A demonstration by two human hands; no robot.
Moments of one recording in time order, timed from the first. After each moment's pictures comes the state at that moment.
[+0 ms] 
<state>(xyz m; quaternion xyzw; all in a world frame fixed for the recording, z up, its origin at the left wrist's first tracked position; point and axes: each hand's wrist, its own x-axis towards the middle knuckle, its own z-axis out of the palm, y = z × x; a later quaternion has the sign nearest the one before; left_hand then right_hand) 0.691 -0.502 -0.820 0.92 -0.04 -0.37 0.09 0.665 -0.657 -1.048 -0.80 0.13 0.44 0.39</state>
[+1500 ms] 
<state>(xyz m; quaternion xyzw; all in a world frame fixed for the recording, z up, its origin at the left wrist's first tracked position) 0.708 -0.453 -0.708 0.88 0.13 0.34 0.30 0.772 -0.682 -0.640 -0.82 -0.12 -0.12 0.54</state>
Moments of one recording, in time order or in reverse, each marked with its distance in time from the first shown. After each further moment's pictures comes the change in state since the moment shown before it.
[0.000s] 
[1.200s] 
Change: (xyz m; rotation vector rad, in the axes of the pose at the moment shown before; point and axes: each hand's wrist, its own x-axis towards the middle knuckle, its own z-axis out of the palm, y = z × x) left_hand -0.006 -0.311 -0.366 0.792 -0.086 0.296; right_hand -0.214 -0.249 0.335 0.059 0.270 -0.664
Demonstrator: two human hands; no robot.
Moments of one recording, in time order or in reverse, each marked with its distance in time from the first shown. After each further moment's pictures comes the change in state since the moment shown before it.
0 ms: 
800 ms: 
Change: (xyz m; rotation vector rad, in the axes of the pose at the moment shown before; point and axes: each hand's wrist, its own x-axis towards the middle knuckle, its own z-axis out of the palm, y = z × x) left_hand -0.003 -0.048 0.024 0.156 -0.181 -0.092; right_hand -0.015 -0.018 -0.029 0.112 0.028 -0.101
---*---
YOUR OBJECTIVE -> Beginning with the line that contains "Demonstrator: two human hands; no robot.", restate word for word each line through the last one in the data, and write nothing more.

EXERCISE RESPONSE ->
Demonstrator: two human hands; no robot.
Moments of one recording, in time order or in reverse, each marked with its distance in time from the first shown. After each further moment's pictures comes the change in state since the moment shown before it.
0 ms: 
800 ms: 
Change: (xyz m; rotation vector rad, in the axes of the pose at the moment shown before; point and axes: each hand's wrist, its own x-axis towards the middle knuckle, its own z-axis out of the palm, y = z × x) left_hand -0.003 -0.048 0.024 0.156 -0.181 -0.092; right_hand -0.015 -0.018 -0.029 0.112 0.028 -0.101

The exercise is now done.